# dam akadama



## pike (10 Nov 2009)

hello after reading james article on akadama i bought a bag same in make in the thread and decided to give it a good rinse the only problem it as turned  back into clay totally crumbled away.luckily i'm in no rush to use and now need a replacement top dressing any recommendations please? hopeing to plant hc cuba. regards jon


----------



## Nelson (10 Nov 2009)

thats strange.had some in my tank since april with no problems :? .
depends how much money you want to spend to cap it.could get sand or gavel.
not sure its a good idea to still ues the akadama though.


----------



## squiggley (11 Nov 2009)

I had the same problem

Bought two bags at the same time, one bag crumble lightly when washed but had now started to deteriorate badly now 6 months late.
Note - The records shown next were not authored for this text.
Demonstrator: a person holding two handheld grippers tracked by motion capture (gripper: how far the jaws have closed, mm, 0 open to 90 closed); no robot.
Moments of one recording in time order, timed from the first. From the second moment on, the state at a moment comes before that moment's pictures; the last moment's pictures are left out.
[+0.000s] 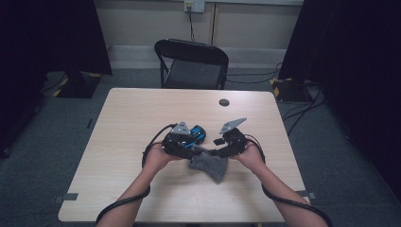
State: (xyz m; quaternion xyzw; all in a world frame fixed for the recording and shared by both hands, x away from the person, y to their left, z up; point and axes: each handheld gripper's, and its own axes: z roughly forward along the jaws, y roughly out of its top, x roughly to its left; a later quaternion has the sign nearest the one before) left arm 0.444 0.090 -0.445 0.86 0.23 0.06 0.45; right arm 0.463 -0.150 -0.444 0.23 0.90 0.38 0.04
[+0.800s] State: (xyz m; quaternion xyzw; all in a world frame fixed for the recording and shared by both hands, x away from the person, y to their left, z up) left arm 0.435 0.040 -0.488 0.92 0.11 0.05 0.37; right arm 0.483 -0.176 -0.441 0.29 0.88 0.38 0.06
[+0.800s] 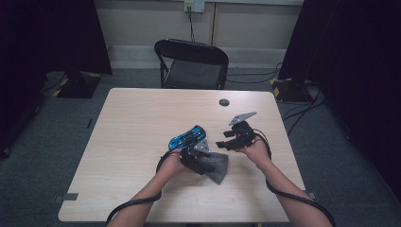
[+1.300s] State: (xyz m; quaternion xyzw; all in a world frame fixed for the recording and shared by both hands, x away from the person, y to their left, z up) left arm 0.425 0.041 -0.480 0.92 0.16 0.05 0.35; right arm 0.491 -0.151 -0.442 0.28 0.88 0.37 0.06
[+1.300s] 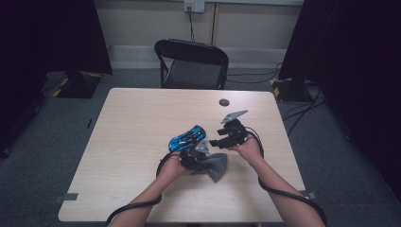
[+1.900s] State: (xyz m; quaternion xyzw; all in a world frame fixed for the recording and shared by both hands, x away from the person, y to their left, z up) left arm 0.404 0.154 -0.446 0.87 0.27 0.07 0.40; right arm 0.499 -0.098 -0.441 0.26 0.89 0.38 0.06
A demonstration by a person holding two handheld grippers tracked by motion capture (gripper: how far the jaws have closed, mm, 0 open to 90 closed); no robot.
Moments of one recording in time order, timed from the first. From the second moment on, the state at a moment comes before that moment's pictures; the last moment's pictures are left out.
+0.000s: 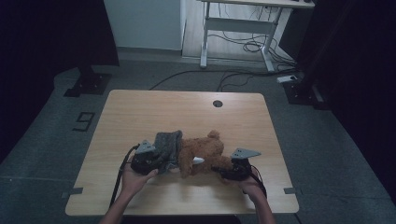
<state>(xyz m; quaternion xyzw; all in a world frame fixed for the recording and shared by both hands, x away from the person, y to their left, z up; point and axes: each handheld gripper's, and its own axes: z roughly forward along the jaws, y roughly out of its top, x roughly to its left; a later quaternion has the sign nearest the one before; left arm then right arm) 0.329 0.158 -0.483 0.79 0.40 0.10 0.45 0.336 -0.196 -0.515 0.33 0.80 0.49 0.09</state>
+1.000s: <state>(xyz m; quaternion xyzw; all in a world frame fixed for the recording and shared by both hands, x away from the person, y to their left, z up) 0.358 0.126 -0.503 0.82 0.41 0.06 0.41 0.349 -0.192 -0.542 0.32 0.83 0.44 0.13</state>
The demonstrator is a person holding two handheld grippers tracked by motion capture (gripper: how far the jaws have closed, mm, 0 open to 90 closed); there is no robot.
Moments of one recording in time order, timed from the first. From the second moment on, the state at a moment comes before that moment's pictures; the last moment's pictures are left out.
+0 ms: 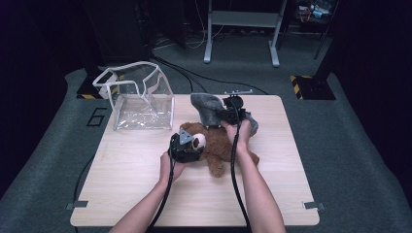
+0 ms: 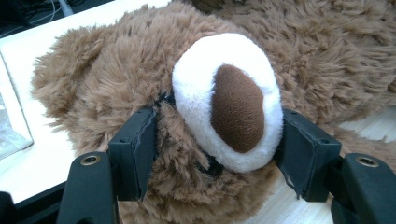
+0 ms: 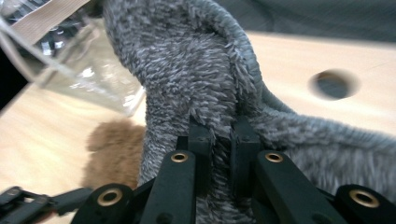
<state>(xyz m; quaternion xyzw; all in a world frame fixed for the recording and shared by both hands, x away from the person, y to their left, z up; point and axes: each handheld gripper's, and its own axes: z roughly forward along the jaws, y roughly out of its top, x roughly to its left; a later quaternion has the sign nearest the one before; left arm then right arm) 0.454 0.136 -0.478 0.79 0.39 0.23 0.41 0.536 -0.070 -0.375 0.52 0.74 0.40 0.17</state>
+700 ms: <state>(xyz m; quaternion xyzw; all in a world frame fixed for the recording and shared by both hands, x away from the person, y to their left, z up) 0.453 0.136 -0.478 0.80 0.38 0.23 0.41 0.529 -0.096 -0.407 0.53 0.78 0.24 0.24</state>
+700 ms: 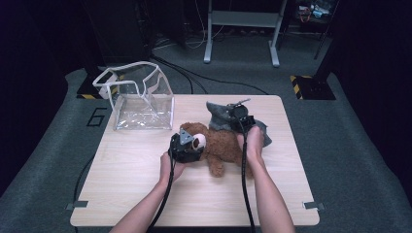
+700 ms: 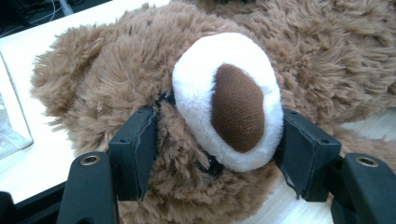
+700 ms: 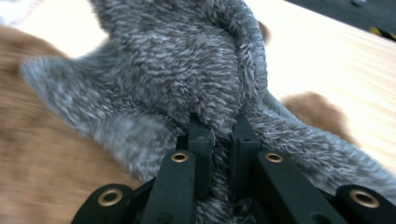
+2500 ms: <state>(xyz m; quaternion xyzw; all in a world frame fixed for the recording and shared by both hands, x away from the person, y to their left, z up) 0.456 0.137 -0.477 0.80 0.38 0.22 0.41 0.493 -0.137 -0.408 0.55 0.75 0.32 0.18</state>
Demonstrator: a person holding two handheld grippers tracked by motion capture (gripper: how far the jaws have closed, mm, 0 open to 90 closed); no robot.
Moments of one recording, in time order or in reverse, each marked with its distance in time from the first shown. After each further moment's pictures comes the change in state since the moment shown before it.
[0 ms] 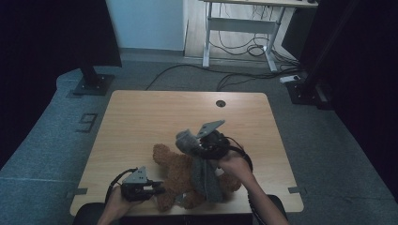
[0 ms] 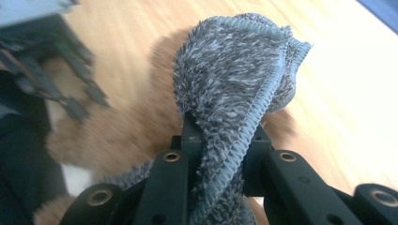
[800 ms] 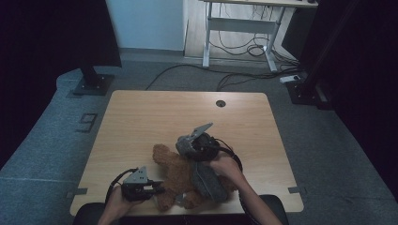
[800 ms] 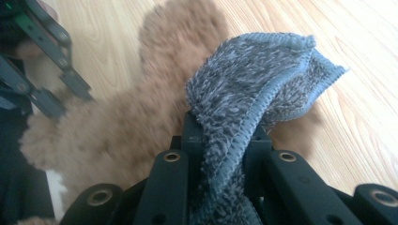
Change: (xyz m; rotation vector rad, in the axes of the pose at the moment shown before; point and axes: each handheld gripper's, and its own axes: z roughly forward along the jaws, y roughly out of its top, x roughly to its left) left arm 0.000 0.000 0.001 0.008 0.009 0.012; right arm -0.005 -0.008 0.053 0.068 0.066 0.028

The other bag perfectly fine, no sign of crumbling


----------



## Nick16 (11 Nov 2009)

what type did you buy. you need the double red line stuff. 
i had akadama in a tank for about 6 months with no signs of crumbling etc.


----------



## dsandson (11 Nov 2009)

I've had Akadama in a 180l for almost a year now. When initially washing it, if you were too vigourous then it would easily crumble away. A light touch was best. After a year and its still going strong. Perhaps you got a bad batch.

Dave


----------



## pike (11 Nov 2009)

on the bag it say's hard quality ,must be a bad batch it even crumbles if i squeeze it before it was soaked.in my moss tank i have aquaclay from ae and they are like bullets so i will get some for the 130ltr tank.regards jon


----------